About this exercise:
Write out each line of the material below once more, exactly as it appears.

Top of Data extract

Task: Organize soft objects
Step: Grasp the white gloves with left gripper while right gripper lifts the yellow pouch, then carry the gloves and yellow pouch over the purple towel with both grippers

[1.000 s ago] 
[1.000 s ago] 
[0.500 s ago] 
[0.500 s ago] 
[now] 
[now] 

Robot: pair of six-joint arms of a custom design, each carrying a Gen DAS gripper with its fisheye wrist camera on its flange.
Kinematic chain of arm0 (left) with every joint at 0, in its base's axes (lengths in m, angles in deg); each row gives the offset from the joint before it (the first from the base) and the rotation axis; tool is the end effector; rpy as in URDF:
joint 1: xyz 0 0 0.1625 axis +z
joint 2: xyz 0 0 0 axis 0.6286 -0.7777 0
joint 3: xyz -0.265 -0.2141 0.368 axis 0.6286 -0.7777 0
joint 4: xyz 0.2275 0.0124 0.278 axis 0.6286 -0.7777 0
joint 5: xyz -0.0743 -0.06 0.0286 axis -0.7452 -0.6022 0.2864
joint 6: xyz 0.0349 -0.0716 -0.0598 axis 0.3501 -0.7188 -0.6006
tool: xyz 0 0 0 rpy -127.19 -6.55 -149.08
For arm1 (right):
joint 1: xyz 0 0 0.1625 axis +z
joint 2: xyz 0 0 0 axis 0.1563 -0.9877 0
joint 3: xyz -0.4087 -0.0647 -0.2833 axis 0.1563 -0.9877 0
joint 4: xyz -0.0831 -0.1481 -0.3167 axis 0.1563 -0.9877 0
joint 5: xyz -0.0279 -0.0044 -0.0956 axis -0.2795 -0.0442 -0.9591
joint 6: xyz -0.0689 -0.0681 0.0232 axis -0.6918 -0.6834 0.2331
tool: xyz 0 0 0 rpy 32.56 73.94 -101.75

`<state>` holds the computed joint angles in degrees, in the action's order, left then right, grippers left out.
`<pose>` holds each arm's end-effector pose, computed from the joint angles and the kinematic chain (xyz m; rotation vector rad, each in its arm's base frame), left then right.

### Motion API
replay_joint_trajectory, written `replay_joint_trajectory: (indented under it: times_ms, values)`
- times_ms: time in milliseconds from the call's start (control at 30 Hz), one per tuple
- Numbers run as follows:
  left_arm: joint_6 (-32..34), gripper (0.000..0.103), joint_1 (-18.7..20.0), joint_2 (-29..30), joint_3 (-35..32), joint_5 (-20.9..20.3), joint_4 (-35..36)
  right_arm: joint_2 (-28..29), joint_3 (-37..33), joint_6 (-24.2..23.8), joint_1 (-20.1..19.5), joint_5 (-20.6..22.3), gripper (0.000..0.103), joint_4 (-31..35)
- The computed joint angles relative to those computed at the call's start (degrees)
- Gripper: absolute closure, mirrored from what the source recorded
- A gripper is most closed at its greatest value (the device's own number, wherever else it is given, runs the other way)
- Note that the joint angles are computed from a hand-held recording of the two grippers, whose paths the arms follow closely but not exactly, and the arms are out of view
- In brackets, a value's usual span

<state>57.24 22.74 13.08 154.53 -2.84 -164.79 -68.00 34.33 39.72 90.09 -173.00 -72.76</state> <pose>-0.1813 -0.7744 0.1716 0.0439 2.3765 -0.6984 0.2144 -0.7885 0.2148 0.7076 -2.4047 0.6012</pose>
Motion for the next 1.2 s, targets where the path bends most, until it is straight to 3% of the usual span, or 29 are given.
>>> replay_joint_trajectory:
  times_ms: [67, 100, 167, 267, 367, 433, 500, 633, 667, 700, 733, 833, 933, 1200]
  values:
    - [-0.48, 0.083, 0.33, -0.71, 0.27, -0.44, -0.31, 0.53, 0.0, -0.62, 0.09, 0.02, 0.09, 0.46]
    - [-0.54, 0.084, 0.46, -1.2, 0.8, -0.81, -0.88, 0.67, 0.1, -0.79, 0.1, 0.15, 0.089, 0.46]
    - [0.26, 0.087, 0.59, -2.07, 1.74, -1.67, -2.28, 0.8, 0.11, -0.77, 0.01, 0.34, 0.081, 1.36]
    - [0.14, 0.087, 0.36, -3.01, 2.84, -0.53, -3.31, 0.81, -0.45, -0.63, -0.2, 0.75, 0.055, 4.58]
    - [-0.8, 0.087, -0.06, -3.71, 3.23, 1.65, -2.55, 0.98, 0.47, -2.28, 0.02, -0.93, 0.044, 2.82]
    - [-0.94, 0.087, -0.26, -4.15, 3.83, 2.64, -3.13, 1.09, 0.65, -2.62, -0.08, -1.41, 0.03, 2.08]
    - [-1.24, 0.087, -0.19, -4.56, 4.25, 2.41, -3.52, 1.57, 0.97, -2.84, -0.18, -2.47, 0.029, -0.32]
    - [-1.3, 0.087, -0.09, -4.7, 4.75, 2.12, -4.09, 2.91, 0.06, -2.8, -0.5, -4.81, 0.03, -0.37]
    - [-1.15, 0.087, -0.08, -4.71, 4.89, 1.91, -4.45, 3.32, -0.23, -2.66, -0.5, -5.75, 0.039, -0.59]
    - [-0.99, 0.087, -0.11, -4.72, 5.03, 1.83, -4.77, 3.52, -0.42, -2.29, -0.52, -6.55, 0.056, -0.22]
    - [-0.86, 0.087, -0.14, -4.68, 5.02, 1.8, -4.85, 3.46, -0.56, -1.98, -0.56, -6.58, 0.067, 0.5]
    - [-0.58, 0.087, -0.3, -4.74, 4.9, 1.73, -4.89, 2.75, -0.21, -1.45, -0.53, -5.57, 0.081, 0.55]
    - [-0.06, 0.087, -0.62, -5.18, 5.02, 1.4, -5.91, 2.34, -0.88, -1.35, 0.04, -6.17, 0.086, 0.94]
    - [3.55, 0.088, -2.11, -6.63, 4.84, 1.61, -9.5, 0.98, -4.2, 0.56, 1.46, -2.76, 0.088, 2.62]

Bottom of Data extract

Answer below:
Task: Organize soft objects
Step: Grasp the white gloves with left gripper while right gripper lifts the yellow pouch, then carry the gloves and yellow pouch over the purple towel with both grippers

[1.000 s ago] 
[1.000 s ago] 
[0.500 s ago] 
[0.500 s ago] 
[now] 
[now] 

Robot: pair of six-joint arms of a custom design, each carrying a Gen DAS gripper with its fisheye wrist camera on its flange.
Kinematic chain of arm0 (left) with every joint at 0, in its base's axes (lengths in m, angles in deg); each row gives the offset from the joint before it (the first from the base) and the rotation axis; tool is the end effector; rpy as in URDF:
joint 1: xyz 0 0 0.1625 axis +z
joint 2: xyz 0 0 0 axis 0.6286 -0.7777 0
joint 3: xyz -0.265 -0.2141 0.368 axis 0.6286 -0.7777 0
joint 4: xyz 0.2275 0.0124 0.278 axis 0.6286 -0.7777 0
joint 5: xyz -0.0743 -0.06 0.0286 axis -0.7452 -0.6022 0.2864
joint 6: xyz 0.0349 -0.0716 -0.0598 axis 0.3501 -0.7188 -0.6006
tool: xyz 0 0 0 rpy -127.19 -6.55 -149.08
For arm1 (right):
joint 1: xyz 0 0 0.1625 axis +z
joint 2: xyz 0 0 0 axis 0.1563 -0.9877 0
joint 3: xyz -0.4087 -0.0647 -0.2833 axis 0.1563 -0.9877 0
joint 4: xyz -0.0831 -0.1481 -0.3167 axis 0.1563 -0.9877 0
joint 5: xyz -0.0279 -0.0044 -0.0956 axis -0.2795 -0.0442 -0.9591
joint 6: xyz -0.0689 -0.0681 0.0232 axis -0.6918 -0.6834 0.2331
tool: xyz 0 0 0 rpy 32.56 73.94 -101.75

`<state>` holds the computed joint angles in degrees, in the action's order, left then right, grippers left out.
`<pose>` holds each arm's end-effector pose, computed from the joint angles and the kinematic chain (xyz m; rotation vector rad, each in its arm's base frame), left then right.

### Motion API
replay_joint_trajectory, written `replay_joint_trajectory: (indented under it: times_ms, values)`
- times_ms: time in milliseconds from the call's start (control at 30 Hz), one per tuple
- Numbers run as follows:
  left_arm: joint_6 (-32..34), gripper (0.000..0.103), joint_1 (-18.7..20.0), joint_2 (-29..30), joint_3 (-35..32), joint_5 (-20.9..20.3), joint_4 (-35..36)
  right_arm: joint_2 (-28..29), joint_3 (-37..33), joint_6 (-24.2..23.8), joint_1 (-20.1..19.5), joint_5 (-20.6..22.3), gripper (0.000..0.103), joint_4 (-31..35)
- The computed joint angles relative to those computed at the call's start (degrees)
- Gripper: absolute closure, mirrored from what the source recorded
- A gripper is most closed at its greatest value (the device's own number, wherever else it is given, runs the other way)
- Note that the joint angles are computed from a hand-held recording of the two grippers, whose paths the arms follow closely but not exactly, and the arms are out of view
- In brackets, a value's usual span

<state>57.24 22.74 13.08 154.53 -2.84 -164.79 -68.00 34.33 39.72 90.09 -173.00 -72.76</state> <pose>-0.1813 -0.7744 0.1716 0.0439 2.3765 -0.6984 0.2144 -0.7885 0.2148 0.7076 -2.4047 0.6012</pose>
Motion for the next 1.2 s, targets where the path bends most, until it is straight to 3% of the usual span, or 29 are given.
>>> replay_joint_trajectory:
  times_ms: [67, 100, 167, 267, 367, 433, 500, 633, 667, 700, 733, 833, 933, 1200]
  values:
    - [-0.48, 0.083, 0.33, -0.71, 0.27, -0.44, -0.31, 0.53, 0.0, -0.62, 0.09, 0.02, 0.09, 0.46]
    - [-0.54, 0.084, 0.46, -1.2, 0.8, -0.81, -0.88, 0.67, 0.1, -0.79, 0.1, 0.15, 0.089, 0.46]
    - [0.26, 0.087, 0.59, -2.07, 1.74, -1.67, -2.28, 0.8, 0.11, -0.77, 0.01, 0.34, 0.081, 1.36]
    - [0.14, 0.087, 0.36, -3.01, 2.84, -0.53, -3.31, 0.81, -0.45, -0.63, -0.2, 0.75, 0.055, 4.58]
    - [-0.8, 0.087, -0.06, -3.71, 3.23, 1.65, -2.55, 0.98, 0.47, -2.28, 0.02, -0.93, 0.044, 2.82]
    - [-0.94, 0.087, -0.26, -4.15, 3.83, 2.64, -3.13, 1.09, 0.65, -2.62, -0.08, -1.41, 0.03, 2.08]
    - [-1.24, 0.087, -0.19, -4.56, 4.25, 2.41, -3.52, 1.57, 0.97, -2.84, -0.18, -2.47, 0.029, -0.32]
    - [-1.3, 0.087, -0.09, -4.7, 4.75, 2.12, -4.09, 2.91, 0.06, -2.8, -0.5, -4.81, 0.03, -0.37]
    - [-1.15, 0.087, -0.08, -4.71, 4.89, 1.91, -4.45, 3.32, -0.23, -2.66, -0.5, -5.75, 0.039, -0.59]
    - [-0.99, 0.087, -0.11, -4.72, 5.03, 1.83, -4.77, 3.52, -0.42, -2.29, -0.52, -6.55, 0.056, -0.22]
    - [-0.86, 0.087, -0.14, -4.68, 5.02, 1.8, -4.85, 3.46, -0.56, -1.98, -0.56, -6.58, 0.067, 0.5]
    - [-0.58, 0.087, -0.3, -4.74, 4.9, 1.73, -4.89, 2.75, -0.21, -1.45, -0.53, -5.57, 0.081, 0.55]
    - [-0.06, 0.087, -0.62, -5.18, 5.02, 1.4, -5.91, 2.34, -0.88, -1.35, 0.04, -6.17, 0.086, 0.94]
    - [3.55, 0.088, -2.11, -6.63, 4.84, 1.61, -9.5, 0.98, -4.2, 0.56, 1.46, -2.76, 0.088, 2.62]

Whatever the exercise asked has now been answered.